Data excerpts
Start of Block
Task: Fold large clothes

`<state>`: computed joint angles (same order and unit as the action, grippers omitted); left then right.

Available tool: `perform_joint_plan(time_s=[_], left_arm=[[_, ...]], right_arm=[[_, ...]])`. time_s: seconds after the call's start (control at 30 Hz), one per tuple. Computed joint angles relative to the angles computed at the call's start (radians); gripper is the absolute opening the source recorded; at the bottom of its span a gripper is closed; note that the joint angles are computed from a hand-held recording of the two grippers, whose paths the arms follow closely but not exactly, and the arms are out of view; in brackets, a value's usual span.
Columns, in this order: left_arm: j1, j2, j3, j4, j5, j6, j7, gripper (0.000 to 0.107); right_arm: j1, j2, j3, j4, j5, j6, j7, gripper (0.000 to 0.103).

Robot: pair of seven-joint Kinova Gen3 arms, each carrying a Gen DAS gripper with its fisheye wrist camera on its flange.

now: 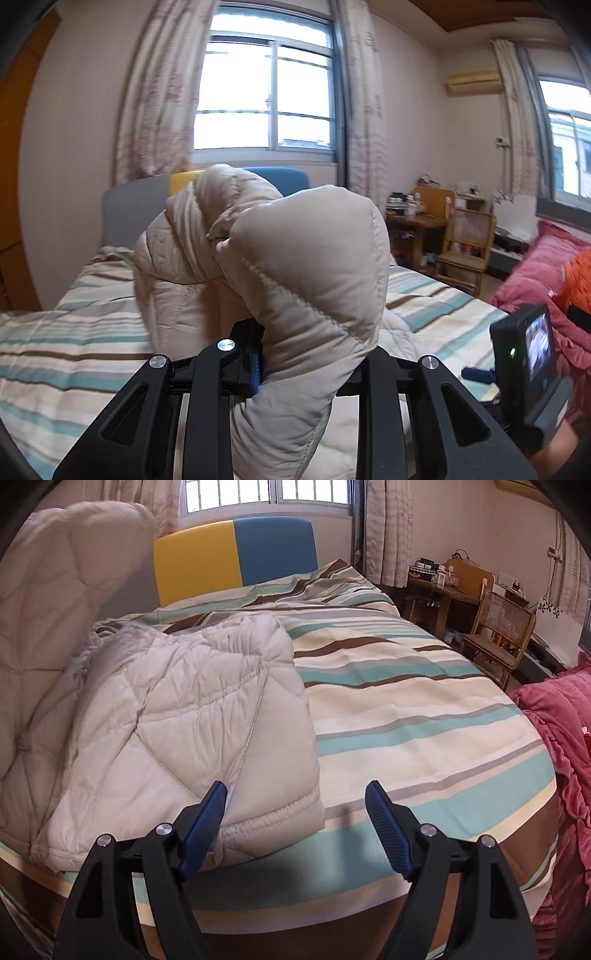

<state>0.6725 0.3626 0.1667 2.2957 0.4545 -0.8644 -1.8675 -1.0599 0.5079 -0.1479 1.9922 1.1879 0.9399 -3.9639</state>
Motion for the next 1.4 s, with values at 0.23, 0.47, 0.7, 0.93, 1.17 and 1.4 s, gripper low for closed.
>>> perform_joint_plan(time_s=[0.23, 0.47, 0.7, 0.93, 1.17, 1.4], left_arm=[[0.072, 0.097, 0.002, -0.115, 0.011, 0.086, -0.1, 0.024], [0.152, 0.216, -0.036, -0.214, 0.008, 0.151, -0.219, 0.039], [0.078, 0.25, 0.017, -0.145, -0.196, 0.082, -0.094, 0.055], [0.037, 0.252, 0.038, -0.105, -0.343, 0.051, -0.043, 0.074], [0.022, 0.242, 0.049, -0.101, -0.384, 0.093, -0.034, 0.074], [-0.104, 0.191, 0.122, -0.043, -0.537, 0.149, 0.116, 0.058]], right_arm=[[0.168, -0.077, -0.272, 0.098, 0.029, 0.177, -0.094, 0.077], [0.241, -0.152, -0.381, 0.208, 0.036, 0.194, -0.233, 0.077], [0.32, -0.223, -0.481, 0.288, 0.202, 0.158, -0.357, 0.077], [0.379, -0.255, -0.472, 0.31, 0.347, 0.014, -0.384, 0.077], [0.343, -0.312, -0.361, 0.284, 0.269, -0.103, -0.296, 0.074], [0.487, -0.151, -0.414, 0.168, 0.172, -0.127, -0.027, 0.068]])
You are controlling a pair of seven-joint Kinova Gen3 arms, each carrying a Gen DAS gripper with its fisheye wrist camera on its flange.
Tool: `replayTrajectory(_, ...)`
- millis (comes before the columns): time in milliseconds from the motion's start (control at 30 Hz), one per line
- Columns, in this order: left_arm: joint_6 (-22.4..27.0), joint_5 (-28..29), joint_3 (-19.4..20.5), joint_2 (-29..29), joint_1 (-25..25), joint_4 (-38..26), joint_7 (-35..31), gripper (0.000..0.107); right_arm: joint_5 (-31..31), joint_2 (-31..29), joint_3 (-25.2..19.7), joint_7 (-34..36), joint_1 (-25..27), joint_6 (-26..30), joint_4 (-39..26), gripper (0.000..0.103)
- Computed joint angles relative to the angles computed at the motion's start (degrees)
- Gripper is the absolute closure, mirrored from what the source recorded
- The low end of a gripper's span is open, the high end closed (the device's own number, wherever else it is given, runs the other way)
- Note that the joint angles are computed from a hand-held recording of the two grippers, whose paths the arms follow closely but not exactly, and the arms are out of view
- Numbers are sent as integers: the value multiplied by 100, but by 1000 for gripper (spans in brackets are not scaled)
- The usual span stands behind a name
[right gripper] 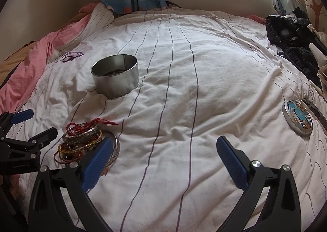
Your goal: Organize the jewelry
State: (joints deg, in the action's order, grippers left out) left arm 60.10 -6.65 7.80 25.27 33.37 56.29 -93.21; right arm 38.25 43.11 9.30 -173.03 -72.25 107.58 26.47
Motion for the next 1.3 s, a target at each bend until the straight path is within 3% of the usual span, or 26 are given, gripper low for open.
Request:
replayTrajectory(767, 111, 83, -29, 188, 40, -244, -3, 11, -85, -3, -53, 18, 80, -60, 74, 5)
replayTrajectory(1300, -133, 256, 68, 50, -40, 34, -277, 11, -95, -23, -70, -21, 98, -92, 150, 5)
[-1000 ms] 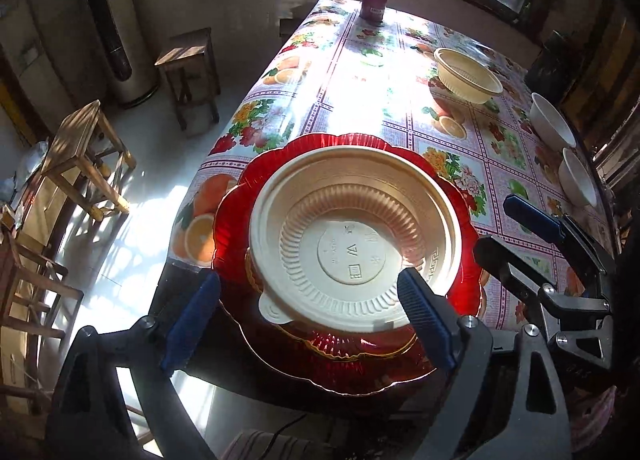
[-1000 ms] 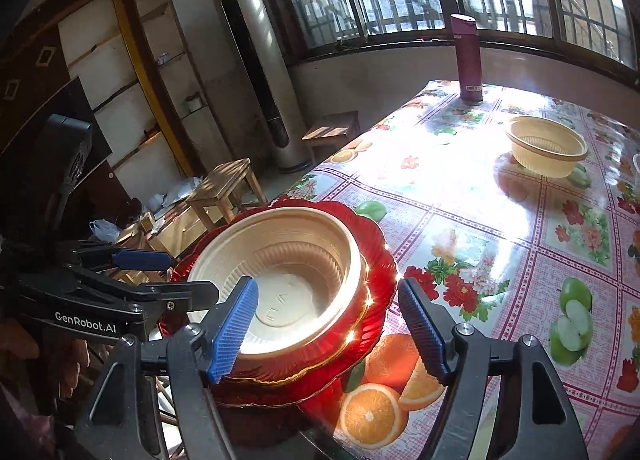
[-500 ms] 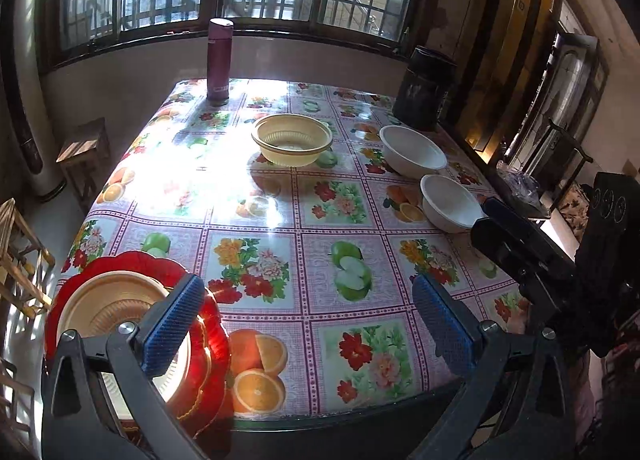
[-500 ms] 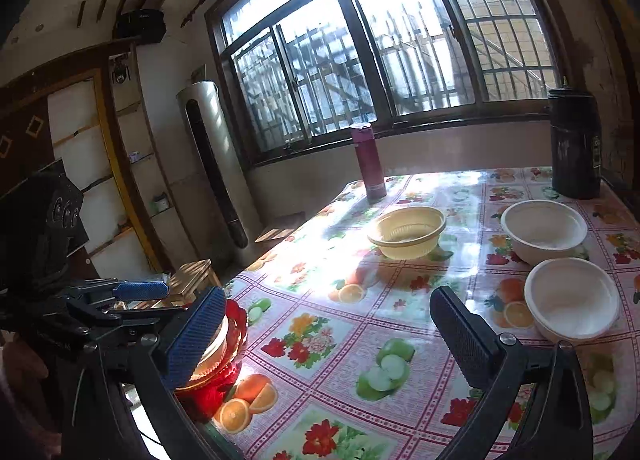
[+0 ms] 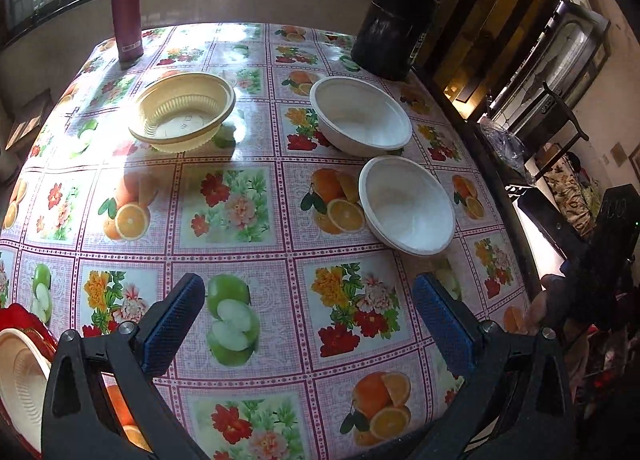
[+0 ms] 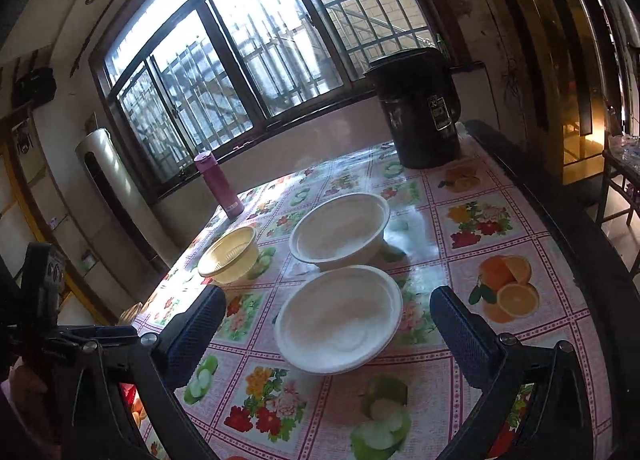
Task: Organize plates and bowls
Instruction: 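Move both grippers to the rim of a white paper bowl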
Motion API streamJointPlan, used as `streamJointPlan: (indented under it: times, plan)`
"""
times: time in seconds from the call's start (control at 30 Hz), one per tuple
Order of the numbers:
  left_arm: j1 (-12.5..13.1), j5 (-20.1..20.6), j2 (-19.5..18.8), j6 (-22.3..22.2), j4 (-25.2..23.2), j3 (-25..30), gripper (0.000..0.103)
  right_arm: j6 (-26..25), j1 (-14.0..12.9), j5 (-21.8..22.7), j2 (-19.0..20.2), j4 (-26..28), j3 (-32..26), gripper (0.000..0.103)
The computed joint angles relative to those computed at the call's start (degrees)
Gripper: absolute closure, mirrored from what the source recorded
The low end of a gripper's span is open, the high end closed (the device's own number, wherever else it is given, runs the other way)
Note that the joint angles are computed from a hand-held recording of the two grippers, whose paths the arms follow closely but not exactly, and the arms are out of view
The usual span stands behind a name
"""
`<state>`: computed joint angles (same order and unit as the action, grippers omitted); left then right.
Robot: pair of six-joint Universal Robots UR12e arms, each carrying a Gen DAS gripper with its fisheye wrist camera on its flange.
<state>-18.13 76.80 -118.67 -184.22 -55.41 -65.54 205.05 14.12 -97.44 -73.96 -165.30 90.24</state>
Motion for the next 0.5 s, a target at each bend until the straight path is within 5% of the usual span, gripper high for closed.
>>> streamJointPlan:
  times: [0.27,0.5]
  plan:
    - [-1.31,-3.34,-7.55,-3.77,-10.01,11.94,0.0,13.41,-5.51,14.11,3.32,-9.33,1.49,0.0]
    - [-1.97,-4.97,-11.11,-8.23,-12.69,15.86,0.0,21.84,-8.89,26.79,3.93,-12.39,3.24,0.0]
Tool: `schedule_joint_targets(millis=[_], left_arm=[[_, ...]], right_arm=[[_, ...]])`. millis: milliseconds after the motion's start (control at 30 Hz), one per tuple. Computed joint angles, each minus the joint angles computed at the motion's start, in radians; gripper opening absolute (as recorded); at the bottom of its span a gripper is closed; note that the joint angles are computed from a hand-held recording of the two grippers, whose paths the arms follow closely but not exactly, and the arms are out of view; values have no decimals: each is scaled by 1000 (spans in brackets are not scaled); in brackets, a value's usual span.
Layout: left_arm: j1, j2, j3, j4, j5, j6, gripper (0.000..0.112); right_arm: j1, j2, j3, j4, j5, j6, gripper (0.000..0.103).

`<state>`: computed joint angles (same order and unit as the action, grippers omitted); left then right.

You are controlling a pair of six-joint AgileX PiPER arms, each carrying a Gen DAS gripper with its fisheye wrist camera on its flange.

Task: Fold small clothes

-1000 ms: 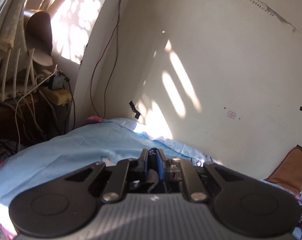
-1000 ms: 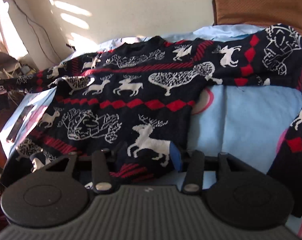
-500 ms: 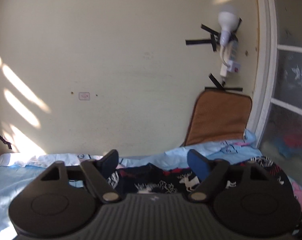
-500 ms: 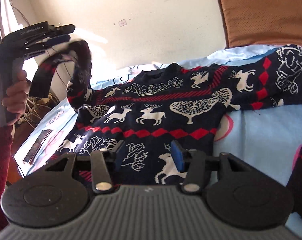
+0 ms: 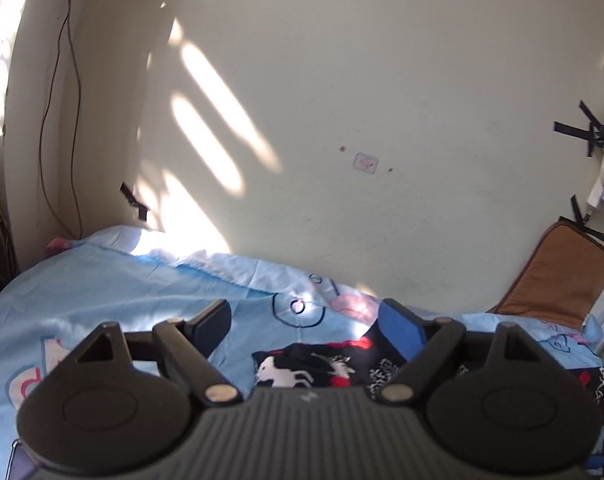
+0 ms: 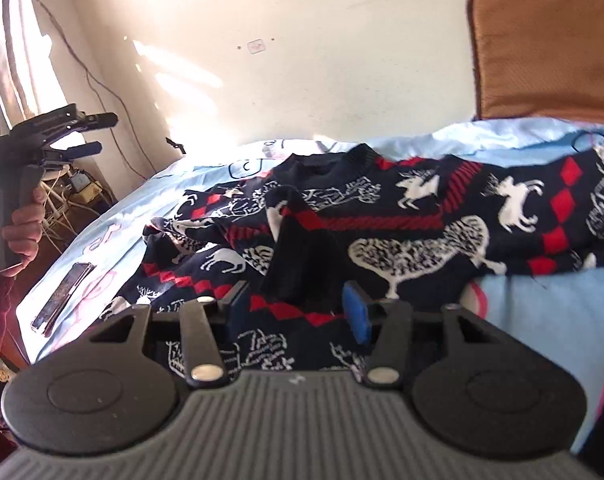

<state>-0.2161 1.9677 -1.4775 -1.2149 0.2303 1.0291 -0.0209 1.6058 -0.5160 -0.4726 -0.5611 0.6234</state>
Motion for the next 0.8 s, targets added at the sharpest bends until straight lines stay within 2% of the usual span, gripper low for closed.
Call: schedule_joint_targets(millis=[100, 200, 267, 300, 333, 367, 500, 533, 567, 600, 633, 700, 800], left_arm=[[24, 87, -75, 242, 46, -260, 82], [43, 160, -137, 358, 91, -375, 82], [42, 211, -191, 467, 117, -489, 82], [42, 234, -218, 510, 132, -534, 82], [40, 254, -240, 548, 144, -572, 82], [36, 270, -260, 584, 153, -607, 82], [28, 314, -325, 588, 191, -624, 79], [25, 329, -350, 574, 206, -613, 69], [20, 354, -393, 560, 234, -602, 51], [12, 386, -443, 572, 262, -617, 41], [-3, 414, -486, 624, 272, -673, 21], [-29, 438, -529, 712, 247, -760, 14], [-28, 462, -617, 674, 227, -774, 12]], right_arm=[[54, 49, -103, 36, 88, -45, 57], [86, 104, -186, 79, 167, -111, 59], [83, 157, -252, 43, 216, -88, 57], [71, 176, -274, -2, 223, -54, 49], [59, 193, -303, -25, 244, -36, 14], [46, 198, -318, -8, 251, -48, 6], [-30, 164, -358, 266, 229, -268, 6], [-52, 161, -375, 275, 234, -264, 6], [-70, 162, -392, 244, 243, -230, 6], [-85, 168, -414, 226, 257, -212, 6], [-87, 177, -432, 240, 273, -230, 6], [-87, 198, -464, 271, 306, -274, 6], [-85, 223, -490, 342, 321, -340, 6]])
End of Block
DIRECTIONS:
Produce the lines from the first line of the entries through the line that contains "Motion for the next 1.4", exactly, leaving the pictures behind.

WRITTEN RESPONSE:
Task: Fold large clothes

`<state>`: computed joint angles (same order and unit as the action, grippers omitted); left then right.

Available tool: `perform_joint_plan(time_s=[_], left_arm=[[_, ...]], right_arm=[[_, ...]])`. time_s: seconds after the call's start (control at 30 Hz), one per tuple. Computed joint angles relative to the angles computed at the call's start (radians); gripper is the absolute opening the source recorded; at the bottom of its span a gripper is closed; note that the joint angles are computed from a hand-held recording of the two grippers, whose paths the arms follow closely but not exactly, and the arms are out of view; in brackets, a value's usual span.
Columns, in this order: left_arm: j1, j2, j3, j4, j5, j6, j7, gripper (0.000 to 0.107); right_arm: j1, j2, j3, j4, j5, j6, j7, gripper (0.000 to 0.103).

Robot: pair of seven-joint Kinova Gen3 arms, each carrying a Gen DAS gripper with its fisheye wrist camera on its flange.

now: 

<state>0.6725 0.3626 0.1667 2.2957 0.4545 -0.8644 -1.8675 -1.0599 0.5079 -0.1479 1.9922 1.1879 0.9399 -3.9639</state>
Motion for the next 1.4 s, with values at 0.23, 0.47, 0.7, 0.93, 1.17 and 1.4 s, gripper low for closed.

This exercise is finished.